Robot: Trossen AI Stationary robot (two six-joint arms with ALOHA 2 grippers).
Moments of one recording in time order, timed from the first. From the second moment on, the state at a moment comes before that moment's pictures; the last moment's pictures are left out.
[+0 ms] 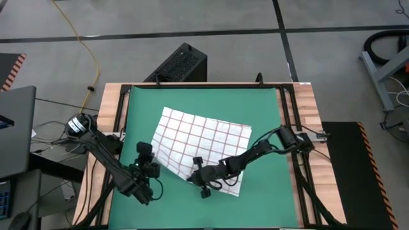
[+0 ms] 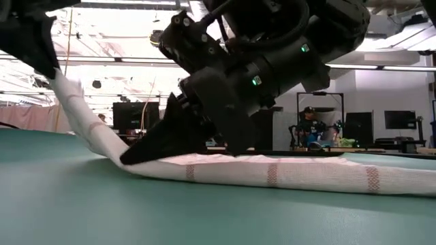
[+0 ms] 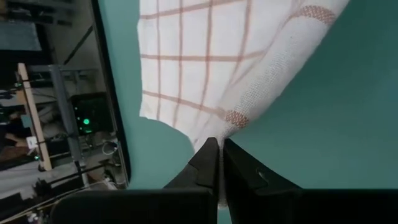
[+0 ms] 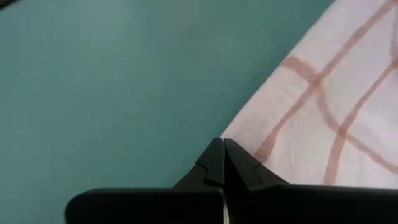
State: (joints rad) left arm -0.79 1.61 1.12 -1.48 -0.70 -0.71; right arm 0.33 2.18 1.25 0.42 0.15 -0.07
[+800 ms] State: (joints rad) left arm -0.76 1.61 1.12 -1.46 -0.71 -0.70; right arm 0.29 2.17 1.25 0.45 0.20 -0.15
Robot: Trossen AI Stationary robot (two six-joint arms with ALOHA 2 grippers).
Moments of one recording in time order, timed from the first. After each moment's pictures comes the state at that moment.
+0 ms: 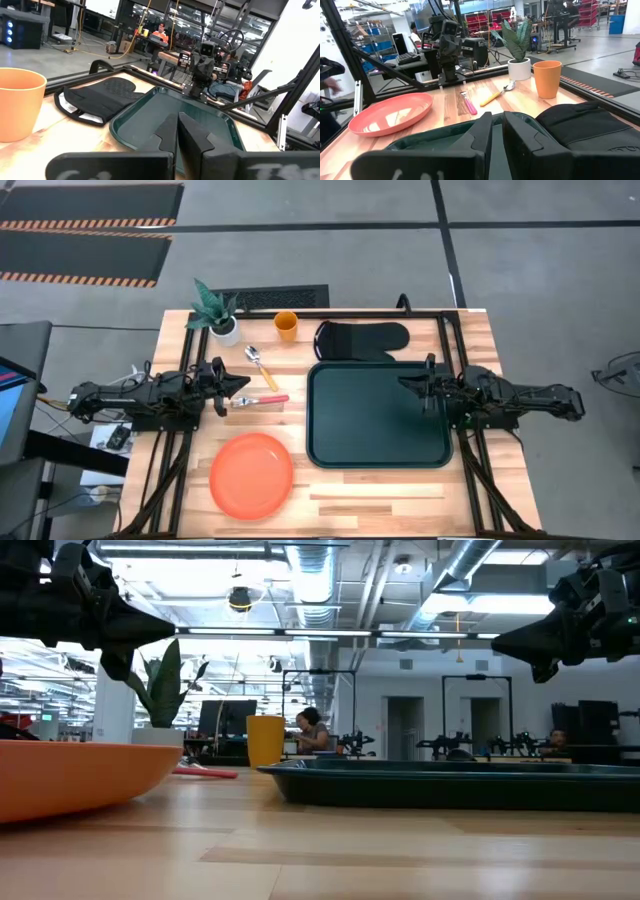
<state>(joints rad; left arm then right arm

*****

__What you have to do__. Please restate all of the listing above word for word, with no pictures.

__Answer for this exercise__.
Robot: Trossen AI Stationary robot (two six-joint arms with ALOHA 2 grippers).
Moments of one recording in time order, timed from the first. From the second moment on, the state at a moment comes before that moment's pictures; the last moment's pictures are left out.
[+0 ms] 
[+0 ms] 
[+0 ms] 
[+0 ms] 
State: (joints rad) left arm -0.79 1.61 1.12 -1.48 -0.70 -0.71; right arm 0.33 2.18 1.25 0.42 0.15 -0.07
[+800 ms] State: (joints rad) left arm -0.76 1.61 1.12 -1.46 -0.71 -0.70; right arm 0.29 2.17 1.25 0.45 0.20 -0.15
Robot: Trossen AI Stationary robot (two six-joint arms with ALOHA 2 grippers).
Moments of one recording in time order, timed from the first. After each moment's pictures comes the state at that moment.
+0 ms: 
<state>(joints rad; left arm then right arm

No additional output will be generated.